The government demolished the slums created by the flood refugees, forcing them to return to their ruined villages. They brought smallpox with them and the disease exploded across the country, preying upon the most susceptible and spreading in plague-like proportions. Shitala Mata called out the troops in force. The president declared a national emergency and the World Health Organization marched into the fray with needles in hand, overruling priests and religious hold-outs. On November 14, 1975, the EIS declared victory over smallpox in Bangladesh.

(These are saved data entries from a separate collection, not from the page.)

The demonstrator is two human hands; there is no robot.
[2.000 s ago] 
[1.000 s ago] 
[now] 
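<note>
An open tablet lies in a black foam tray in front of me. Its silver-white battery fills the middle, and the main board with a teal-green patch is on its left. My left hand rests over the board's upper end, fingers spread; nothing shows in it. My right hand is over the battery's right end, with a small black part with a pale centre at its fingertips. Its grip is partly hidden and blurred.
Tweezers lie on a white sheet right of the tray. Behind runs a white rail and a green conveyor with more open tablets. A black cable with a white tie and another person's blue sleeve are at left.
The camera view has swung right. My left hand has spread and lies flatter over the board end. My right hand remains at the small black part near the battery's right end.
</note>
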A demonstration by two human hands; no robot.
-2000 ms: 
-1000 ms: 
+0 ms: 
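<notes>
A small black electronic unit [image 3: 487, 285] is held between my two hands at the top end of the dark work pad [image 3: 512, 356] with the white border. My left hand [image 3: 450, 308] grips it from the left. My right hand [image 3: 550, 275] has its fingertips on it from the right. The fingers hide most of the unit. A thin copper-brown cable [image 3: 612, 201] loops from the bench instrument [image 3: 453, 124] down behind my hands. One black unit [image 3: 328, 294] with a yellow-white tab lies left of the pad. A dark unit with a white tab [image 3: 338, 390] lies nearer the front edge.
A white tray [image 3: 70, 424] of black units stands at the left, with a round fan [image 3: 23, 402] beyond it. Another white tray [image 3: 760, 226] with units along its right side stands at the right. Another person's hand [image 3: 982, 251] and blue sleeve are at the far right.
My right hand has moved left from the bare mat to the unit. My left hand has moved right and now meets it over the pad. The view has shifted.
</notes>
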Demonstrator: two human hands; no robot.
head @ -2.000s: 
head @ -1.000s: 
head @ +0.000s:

Elizabeth and Peter celebrated over dinner. With the accomplishment of their mission came a transfer call that would separate them. Peter was headed to Africa, Elizabeth back to the States. They spoke eagerly of the future but the past loomed, ponderous, between them. They had never revisited the subject of the missing drug and, in fact, none of the trial medication had made it back to the states, another casualty of the flood. Working side by side in a dangerous and emotionally charged environment to achieve a common goal, they had become quite fond of each other. Yet they shared the bond of a heavy weight borne between them and it proved cumbersome in sustaining a relationship. Each was mildly relieved to be parting.
And somewhere, in another coastal village or perhaps a thriving city, was a beautiful widow with two small children. She would marry again and raise her little ones, watching over them as good mothers do, vowing never to regret her sacrifice.
And always, lingering in stripes of dark and light, waits the tiger.